**Your goal**. Where the records below show the word "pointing" in a line, please copy that line.

Items listed in a dataset:
────────
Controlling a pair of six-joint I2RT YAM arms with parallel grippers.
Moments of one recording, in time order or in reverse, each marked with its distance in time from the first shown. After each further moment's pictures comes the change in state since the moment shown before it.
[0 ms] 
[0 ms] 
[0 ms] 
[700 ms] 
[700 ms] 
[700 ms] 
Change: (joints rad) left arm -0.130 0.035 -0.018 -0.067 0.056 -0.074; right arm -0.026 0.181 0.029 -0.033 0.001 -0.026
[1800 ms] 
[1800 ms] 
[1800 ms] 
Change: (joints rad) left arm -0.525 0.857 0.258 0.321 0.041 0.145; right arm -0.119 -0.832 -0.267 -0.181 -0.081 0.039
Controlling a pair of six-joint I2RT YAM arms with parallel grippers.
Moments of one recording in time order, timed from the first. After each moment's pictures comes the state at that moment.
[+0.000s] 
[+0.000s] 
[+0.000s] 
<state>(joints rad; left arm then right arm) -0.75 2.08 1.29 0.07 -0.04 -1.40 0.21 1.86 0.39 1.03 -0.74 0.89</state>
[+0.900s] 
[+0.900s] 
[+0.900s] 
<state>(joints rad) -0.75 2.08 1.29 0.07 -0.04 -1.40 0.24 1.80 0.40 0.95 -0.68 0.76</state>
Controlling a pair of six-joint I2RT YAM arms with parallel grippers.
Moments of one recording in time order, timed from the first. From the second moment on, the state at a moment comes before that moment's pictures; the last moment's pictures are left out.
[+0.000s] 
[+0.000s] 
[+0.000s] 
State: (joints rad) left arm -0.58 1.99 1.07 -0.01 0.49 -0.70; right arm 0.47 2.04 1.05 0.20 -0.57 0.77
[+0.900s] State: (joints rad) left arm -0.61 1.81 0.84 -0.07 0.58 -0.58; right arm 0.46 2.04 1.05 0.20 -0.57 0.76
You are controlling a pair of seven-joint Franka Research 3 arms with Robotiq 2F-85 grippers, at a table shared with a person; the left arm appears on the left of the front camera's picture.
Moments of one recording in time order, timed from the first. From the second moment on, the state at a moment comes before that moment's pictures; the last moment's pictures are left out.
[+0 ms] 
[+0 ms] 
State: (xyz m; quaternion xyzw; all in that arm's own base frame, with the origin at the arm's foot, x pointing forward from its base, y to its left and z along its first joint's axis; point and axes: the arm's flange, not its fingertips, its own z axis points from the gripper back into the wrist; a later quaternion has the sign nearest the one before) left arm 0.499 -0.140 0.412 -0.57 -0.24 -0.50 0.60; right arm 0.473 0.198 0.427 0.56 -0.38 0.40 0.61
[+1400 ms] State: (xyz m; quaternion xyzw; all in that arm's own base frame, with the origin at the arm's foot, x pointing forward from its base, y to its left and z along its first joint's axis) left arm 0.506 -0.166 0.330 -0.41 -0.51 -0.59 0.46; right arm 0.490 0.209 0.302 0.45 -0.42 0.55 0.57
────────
**Finished task**.
State: (xyz m; quaternion xyzw; all in that arm's own base frame, with the origin at the arm's foot, x pointing forward from its base, y to its left and z along its first joint's axis; point and axes: the arm's flange, not its fingertips, its own z axis points from the gripper back into the wrist; a later quaternion has the sign nearest the one before) left arm 0.499 -0.140 0.412 -0.57 -0.24 -0.50 0.60; right arm 0.473 0.198 0.427 0.56 -0.38 0.40 0.61
[+1400 ms] State: (xyz m; quaternion xyzw; all in that arm's own base frame, with the origin at the arm's foot, x pointing forward from its base, y to its left and z along its first joint's axis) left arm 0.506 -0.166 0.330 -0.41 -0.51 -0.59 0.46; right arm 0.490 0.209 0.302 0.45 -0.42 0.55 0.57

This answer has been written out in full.